Psikolojik yorumlar: Psikanalistler zorba kişilere karşı duyulan sempatiyi, hemen akla geliveren mazohizm’den farklı biçimde; bir başa çıkma (coping) mekanizması, bir çeşit transferans olarak yorumlamaktadırlar. Başka bir ifadeyle;”Güçlü saldırgan ile özdeşleşmeye veya boyun eğerek onun buyruğuna girmeye dayanan bir savunma mekanizması.” Burada birlikte veya ayrı ayrı işleyen üç mekanizma vardır: 1. Rehinelerin, kendilerini bu duruma düşüren otoritelere karşı negatif duyguları, 2. Rehinelerin saldırganlara karşı pozitif duyguları, 3. Sadırganların rehinelere karşı pozitif duyguları. Pragmatik açıdan bakıldığında, bir rehine eğer saldırgana uyumlu davranırsa ve kendini ona sevdirirse, onu kısmen de olsa kontrol edebileceğine, şantaj amacıyla kurban seçme durumu olursa kendisine ayrıcalıklı davranması ve zarar vermemesi için ondan yana görünmenin yararına inanabilir. Burada, yaşamı korumaya yönelik kurnazlık politikasının sınırının aşılması; empati kurulması, transferans yapılması, yarı-hipnotik durumlardan hayranlığa ve aşka kadar abartılması da mümkündür. Saldırganın küçük bir iyiliğine aşırı pozitif anlamlar atfedilmesi ve yüceltilmesi, bireyin olayı gerçekçi değerlendirmesini bozar. Saldırganın aslında iyi olduğu, eyleminde bazı erdemler bulunduğu gibi zihinsel çarpıtmaların esiri olabilir. Aslında bu sendromun fazla şişirildiği, gerçekçi değerlendirmelerde çok az kişinin böyle illüzyonlara girdiği anlaşılmaktadır. Resmi FBI kayıtlarına göre, kayda geçmiş 1200 olaydan %95′inde SS olgusuna rastlanmadığı belirtilmektedir.

Havacılıkta Stockholm Sendromu: 24 Aralık 1999 günü Nepal’in Katmandu şehrinden kalkan Hindistan Havayollarına ait 814 sefer sayılı uçağı kaçıran Afgan gerillaları, bir dizi pazarlıktan sonra uçağı Afganistan’ın Kandahar şehrine indirdiler; 3 Taliban terör suçlusunun salıverilmesi ve 200 milyon dolar fidye karşılığı rehin yolcuları da bıraktılar.
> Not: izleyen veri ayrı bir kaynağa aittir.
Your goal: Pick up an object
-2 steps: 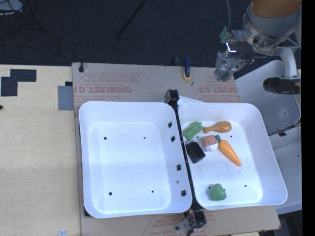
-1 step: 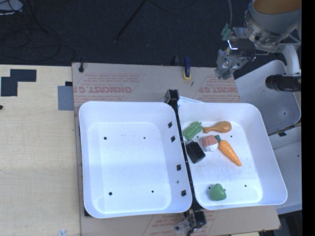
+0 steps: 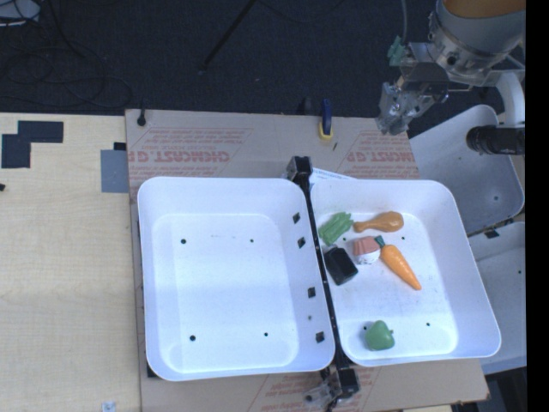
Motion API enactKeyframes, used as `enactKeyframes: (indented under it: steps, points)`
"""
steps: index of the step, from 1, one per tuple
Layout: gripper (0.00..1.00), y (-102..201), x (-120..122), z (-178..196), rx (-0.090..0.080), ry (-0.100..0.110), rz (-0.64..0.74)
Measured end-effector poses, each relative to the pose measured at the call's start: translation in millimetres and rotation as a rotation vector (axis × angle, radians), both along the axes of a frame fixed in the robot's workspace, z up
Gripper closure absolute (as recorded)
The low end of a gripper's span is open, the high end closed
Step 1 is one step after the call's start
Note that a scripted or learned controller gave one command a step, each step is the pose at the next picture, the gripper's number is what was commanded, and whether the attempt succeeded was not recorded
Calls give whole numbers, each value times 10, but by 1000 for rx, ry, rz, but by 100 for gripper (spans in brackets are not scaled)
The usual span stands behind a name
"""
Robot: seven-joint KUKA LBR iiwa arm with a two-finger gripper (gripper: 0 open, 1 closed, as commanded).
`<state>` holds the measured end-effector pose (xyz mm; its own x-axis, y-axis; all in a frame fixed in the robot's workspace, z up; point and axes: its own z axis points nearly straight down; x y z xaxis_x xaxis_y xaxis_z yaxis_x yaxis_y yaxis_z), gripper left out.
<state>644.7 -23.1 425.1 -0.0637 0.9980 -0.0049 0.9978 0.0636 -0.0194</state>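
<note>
A KUKA arm's gripper [image 3: 396, 114] hangs high above the bench, beyond the far rim of the right bin [image 3: 467, 230], carrying nothing; whether its jaws stand wide or narrow cannot be told from this slant. All the candidate objects lie in that right bin: a green leafy toy vegetable [image 3: 335, 227] and a black block [image 3: 340, 265] near the divider, an orange drumstick-shaped toy [image 3: 380, 223] toward the far wall, a small pink-and-white piece [image 3: 367, 249] touching a toy carrot [image 3: 401, 267], and a green pepper [image 3: 378, 336] alone near the front wall. The left bin [image 3: 163, 273] sits beside it.

The pick has not yet begun. The lone pepper looks the safest target, standing well apart from the rest with room on either side for fingers. The clustered pieces risk a pinch on two things at once. A good attempt would centre over one object, align the jaws across its narrow side, and descend straight before closing.
</note>
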Motion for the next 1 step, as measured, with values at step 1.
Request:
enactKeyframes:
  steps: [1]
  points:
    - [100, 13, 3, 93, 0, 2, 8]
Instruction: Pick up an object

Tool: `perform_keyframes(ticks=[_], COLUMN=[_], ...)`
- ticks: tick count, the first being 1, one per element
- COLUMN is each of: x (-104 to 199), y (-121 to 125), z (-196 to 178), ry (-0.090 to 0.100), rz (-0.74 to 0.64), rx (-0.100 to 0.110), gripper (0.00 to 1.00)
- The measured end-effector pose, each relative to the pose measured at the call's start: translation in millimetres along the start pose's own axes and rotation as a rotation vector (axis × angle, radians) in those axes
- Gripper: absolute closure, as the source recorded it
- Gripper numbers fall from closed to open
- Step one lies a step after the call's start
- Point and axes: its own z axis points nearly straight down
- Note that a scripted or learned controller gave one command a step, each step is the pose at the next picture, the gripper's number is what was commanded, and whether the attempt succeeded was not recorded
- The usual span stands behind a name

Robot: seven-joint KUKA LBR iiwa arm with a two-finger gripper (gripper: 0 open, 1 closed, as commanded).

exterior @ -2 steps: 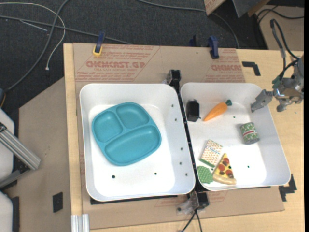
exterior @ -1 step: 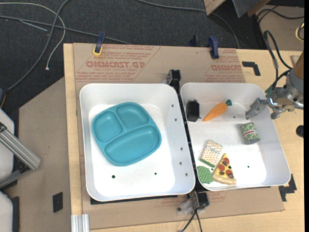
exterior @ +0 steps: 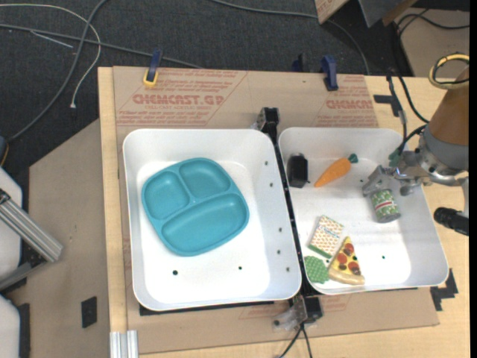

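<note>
In the right bin (exterior: 417,271), the gripper (exterior: 389,182) is low over the far right part, reaching in from the right on the grey arm with its orange band. A small green can (exterior: 386,205) lies directly under and against the gripper. An orange toy carrot (exterior: 333,171) rests to the gripper's left. A small black block (exterior: 298,169) sits by the bin's left wall. Nearer the front lie a patterned little box (exterior: 326,236), a toy pizza slice (exterior: 347,262) and a green piece (exterior: 317,269).
The left bin (exterior: 141,274) holds a blue divided plate (exterior: 195,205). Both bins sit on a cardboard sheet (exterior: 216,99) held by blue clamps (exterior: 154,66). Cables run along the right side of the bench near the arm.
</note>
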Motion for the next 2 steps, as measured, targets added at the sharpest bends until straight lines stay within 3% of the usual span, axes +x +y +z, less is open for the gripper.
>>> perform_keyframes(ticks=[1,2], x=[2,1], y=[0,1], z=[40,26], ry=[0.002,-0.002], rz=[0.000,0.000], rx=[-0.001,-0.007], gripper=[0.00,1.00])
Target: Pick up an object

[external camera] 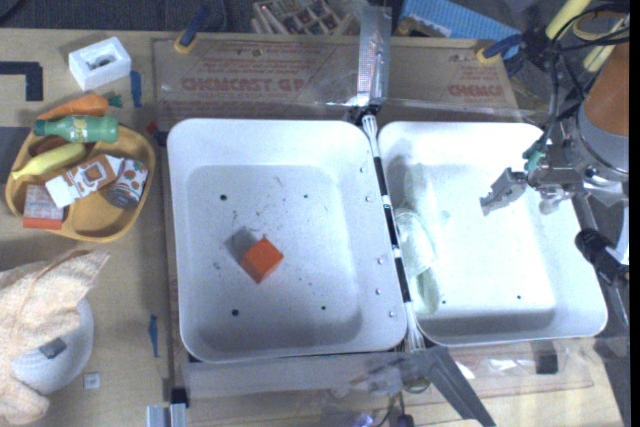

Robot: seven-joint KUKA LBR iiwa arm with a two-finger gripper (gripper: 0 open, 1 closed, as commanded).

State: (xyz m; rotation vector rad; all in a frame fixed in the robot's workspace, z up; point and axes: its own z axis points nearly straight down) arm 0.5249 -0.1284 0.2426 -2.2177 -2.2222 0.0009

Bu korsanlık eylemi sırasında yolcularla iyi ilişkiler kurdular; şarkılar, şiirler, oyunlar yaş günü kutlamaları vs. yaptılar. Rehin çocuklar korsanlara “amca” diyorlardı. Ama korsanlar bu arada isteklerini kabul ettirmek için bir yolcunun da boğazını kesmişlerdi. 1985 yılında Beyrut’ta kaçırılan TWA 847 uçağında yolcular 2 hafta rehin kalmışlar ve güvenlik güçlerinin kendilerini kurtaracak bir operasyon yaparken öldürülmekten korkmuşlardı. Ama rehinelerin hiç birinde SS görülmediği bildirildi. Uçak kaçırma olaylarında saldırganla sempatik ilişki kurmanın “uçuş içi güvenlik kartı” gibi işlev gördüğü; ama bunun ters tepmesi ihtimalinin de olduğu; ona hak vermenin, onu eyleminde daha ısrarcı ve acımasız yapabileceği söylenmektedir.